I don’t know if there is a name for this type of linkage. The green triangle link in the image above has a position (location and orientation) defined by the three ground connections and the lengths of the three connecting links. A search for equations to determine the triangle position has been unsuccessful at providing a mathematical solution. That solution, if it exists, is rumored to have six variables in six equations that need to be solved simultaneously (or something like that).
Presented here is a possible solution that involves minimal complex math by using an iterative approach. The down side of this idea is that it requires an unknown number of steps to find the solution and that it is possible to step past the solution if there are too few steps in the iteration.
Diagram with Labels
Connectors A, C, and E, are at known locations. Lengths 1, 2, and 3, are all known. The angles and side lengths of triangle GHI are known. The goal is to find the coordinates of G, H, and I, given the other information. It is assumed that there may be no solution or multiple solutions to this problem.
There is a guaranteed solution to the problem as presented in the picture by simple fact that the picture shows the solution.
The first step in the iterative solution is to pick out a four bar linkage from this set of data. AHGC will be that four bar linkage.
Four Bar Linkage
The next step is to simulate the movement of this linkage. The curved path of I is the desired result of the simulation.
Path of Connector I
Once this path has been computed, the four-bar linkage is no longer used. Of course having the actual computer program compute this path in one step before proceeding to the next step does not make sense. It is more efficient to do the next steps at the same time the path is being computed so that the data for the path need not be stored for later use.
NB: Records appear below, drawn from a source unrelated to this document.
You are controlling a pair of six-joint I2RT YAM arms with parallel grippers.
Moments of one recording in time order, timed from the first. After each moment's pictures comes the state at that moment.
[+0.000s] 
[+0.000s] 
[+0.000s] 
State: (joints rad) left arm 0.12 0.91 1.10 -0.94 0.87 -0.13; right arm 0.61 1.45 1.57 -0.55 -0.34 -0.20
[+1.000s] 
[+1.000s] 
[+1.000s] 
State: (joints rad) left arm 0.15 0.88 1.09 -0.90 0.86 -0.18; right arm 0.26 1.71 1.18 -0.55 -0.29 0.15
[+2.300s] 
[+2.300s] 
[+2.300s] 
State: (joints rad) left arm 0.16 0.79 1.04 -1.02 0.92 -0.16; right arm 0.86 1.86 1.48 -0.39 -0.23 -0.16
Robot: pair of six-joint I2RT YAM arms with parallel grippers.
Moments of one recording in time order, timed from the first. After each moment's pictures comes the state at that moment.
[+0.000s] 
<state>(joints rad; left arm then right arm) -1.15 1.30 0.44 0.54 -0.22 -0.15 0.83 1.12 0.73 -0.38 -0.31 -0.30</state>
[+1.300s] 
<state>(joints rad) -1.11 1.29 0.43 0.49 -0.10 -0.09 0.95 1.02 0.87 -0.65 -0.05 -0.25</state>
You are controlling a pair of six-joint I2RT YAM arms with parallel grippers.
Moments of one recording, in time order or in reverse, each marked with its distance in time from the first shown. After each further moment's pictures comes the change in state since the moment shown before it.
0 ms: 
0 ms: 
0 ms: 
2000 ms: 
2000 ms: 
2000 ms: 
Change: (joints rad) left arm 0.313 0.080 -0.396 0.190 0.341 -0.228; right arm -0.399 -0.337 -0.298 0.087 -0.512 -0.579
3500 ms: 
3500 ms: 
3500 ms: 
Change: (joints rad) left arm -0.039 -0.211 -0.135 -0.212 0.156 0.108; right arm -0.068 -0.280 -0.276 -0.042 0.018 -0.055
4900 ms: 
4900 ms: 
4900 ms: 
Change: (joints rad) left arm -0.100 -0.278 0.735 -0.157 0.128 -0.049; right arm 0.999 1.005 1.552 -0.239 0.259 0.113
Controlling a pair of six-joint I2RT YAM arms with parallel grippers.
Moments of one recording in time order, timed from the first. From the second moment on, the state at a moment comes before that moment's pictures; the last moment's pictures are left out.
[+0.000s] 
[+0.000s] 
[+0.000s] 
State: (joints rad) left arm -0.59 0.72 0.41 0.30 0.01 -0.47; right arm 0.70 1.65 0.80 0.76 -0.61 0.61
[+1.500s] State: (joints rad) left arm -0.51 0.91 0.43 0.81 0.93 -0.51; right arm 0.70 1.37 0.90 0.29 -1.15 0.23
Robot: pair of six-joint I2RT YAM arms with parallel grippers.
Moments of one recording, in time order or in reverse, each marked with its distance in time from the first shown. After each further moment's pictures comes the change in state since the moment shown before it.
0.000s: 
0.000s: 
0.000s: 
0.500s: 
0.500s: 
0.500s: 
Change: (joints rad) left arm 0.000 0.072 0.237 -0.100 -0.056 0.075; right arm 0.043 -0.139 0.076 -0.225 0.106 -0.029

But for the purpose of this post, each step will be described before the next.
The next step is to compute the path of I around connector E. This is a circle and there is no need to do any iteration. The center point E and the radius defined by link 3 are used in the next step.
The Important Part of the Circle Around E
The final step is to find the intersections of the path of I and the circle around E. Each of these defines the possible locations for connector I. Where they intersect are the only places where connector I can physically exist.
Intersections and Possible Locations for Connector I
As the above image illustrates, there are two possible positions for I. The simulator code would pick one based on other factors such as the starting position of the various links and connectors as well as on the predicted new location of a connector that has moved during a simulation. If this were a static exercise and not being used for a simulation of a moving mechanism that has a starting state then there is no way to predict which of the two locations is correct.
One final step not shown in a picture is to actually find the location of H and G. H is very easy to compute because it is at the intersection of a circle around I of radius HI and of a circle around A of radius AH. The location of G is determined from the now known H and I or from H and C.
Skipping the Iteration
It may be possible to create an equation for the curved path of I as part of the four bar linkage and then use that and the equation for the circle around E to calculate the intersection points. This would avoid the iterative steps needed to accomplish this as described above. The math is simply too complex to figure out at this time if it is even possible. The iterative approach might actually be faster than the computations needed to do this with a single final equation.
I need to point out that the four bar mechanism shown below has simulation issues that need to be resolved in the existing Linkage simulation code. The Linkage program was not able to simulate this to get the entire curve for connector I due to the mechanism binding. The binding stopped the simulator even though a few more simulator steps could get the mechanism back to a non-binding state. Since it is a simulation to test mechanisms, stopping when binding is important. When finding the path of I, the binding is not important other than to skip past parts of the path of I that cannot existing physically.
Four Bar Linkage
There is also another whole path for I if link 1 and link 2 are allowed to be rotated all of the way around the mechanism to the then place the triangle at the lower left side of the various images. This will be a problem for the code that has no actual starting point to work with. The code will need to rotate link 1 around connector A and skip invalid positions. It will then need to rotate 2 around C and also skip invalid positions of the four bar mechanism. This should yield to possible paths for I with gaps in the path where the four bar mechanism would bind.
As mentioned earlier, the code would never take each step as described above. A small segment of the path of I would be computed as a line segment and that line segment would be compared to the circle around E. When a line segment intersects that circle, a set of shorter segments would be computed in that area and each intersected with the circle to get a more accurate intersection point. This would be repeated until a required level of accuracy was reached and then the code would proceed to the next rough grained line segment until another intersection is found or the path is complete. It is also possible to quickly test a segment for its distance from the circle to skip past it without doing the more complex intersection computation.
One flaw in the iterative approach is that the granularity of the steps needs to be fine enough to not find an intersection when pone physically exists.
This is the idea for simulating the three link triangle problem.